The across-the-board worshipping of the late Stan Lee and the corresponding corporate Marvel-ization of mainstream motion picture fare cannot be separated. Deny it or not, but these two things have happened due to an outgrowth of mass infantilization and the increasing influence of fanboy culture, which has been happening since the explosion of wide-release, teenage-catering entertainments (Jaws, Star Wars) in the mid ’70s.
It is therefore allowable for Bill Maher to have written what he wrote this morning about the Stan Lee effect. Just shut up and take it. We’re supposed to be be okay with differing opinions in our country so act that way.
“The guy who created Spider-Man and the Hulk has died, and America is in mourning,” Maher wrote. “Deep, deep mourning for a man who inspired millions to, I don’t know, watch a movie, I guess.
“Someone on Reddit posted, ‘I’m so incredibly grateful I lived in a world that included Stan Lee.’ Personally, I’m grateful I lived in a world that included oxygen and trees, but to each his own. Now, I have nothing against comic books — I read them now and then when I was a kid and I was all out of Hardy Boys. But the assumption everyone had back then, both the adults and the kids, was that comics were for kids, and when you grew up you moved on to big-boy books without the pictures.
“But then twenty years or so ago, something happened — adults decided they didn’t have to give up kid stuff. And so they pretended comic books were actually sophisticated literature. And because America has over 4,500 colleges — which means we need more professors than we have smart people — some dumb people got to be professors by writing theses with titles like ‘Otherness and Heterodoxy in the Silver Surfer‘. And now when adults are forced to do grown-up things like buy auto insurance, they call it ‘adulting’ and act like it’s some giant struggle.
“I’m not saying we’ve necessarily gotten stupider. The average Joe is smarter in a lot of ways than he was in, say, the 1940s, when a big night out was a Three Stooges short and a Carmen Miranda musical. The problem is, we’re using our smarts on stupid stuff. I don’t think it’s a huge stretch to suggest that Donald Trump could only get elected in a country that thinks comic books are important.”
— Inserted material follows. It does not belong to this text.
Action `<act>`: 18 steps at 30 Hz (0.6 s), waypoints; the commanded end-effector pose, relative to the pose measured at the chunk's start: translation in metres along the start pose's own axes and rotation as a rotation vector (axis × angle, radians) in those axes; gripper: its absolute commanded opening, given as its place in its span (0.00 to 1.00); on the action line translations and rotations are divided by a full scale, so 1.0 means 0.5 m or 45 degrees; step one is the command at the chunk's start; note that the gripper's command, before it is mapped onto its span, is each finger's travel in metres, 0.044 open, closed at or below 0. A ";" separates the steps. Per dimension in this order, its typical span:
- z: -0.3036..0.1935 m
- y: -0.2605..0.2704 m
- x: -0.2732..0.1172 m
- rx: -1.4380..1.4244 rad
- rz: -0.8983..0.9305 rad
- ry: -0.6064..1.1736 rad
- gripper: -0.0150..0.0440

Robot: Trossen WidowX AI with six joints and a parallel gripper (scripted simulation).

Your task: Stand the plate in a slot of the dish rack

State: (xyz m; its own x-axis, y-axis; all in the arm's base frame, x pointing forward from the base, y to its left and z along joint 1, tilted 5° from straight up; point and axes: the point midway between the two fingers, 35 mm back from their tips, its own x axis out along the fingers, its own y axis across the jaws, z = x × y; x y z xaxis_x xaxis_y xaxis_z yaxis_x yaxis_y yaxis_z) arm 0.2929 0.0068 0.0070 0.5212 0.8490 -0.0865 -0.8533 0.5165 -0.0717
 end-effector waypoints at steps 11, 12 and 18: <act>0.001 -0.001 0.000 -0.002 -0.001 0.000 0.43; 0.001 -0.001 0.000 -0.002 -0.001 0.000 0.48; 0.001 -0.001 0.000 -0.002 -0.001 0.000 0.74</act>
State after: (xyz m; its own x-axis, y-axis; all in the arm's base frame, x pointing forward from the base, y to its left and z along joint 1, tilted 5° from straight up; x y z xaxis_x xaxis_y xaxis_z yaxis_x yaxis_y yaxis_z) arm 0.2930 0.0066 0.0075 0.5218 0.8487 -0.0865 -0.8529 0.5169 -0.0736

HE context entry #1: Remember what Watchmen creator Alan Moore said nine years ago, to wit: “The average age of the audience now for comics, and this has been the case since the late 1980s, probably is late thirties to early fifties — which tends to support the idea that these things are not being bought by children. They’re being bought in many cases by hopeless nostalgics or, putting the worst construction on it, perhaps cases of arrested development who are not prepared to let their childhoods go, no matter how trite the adventures of their various heroes and idols.”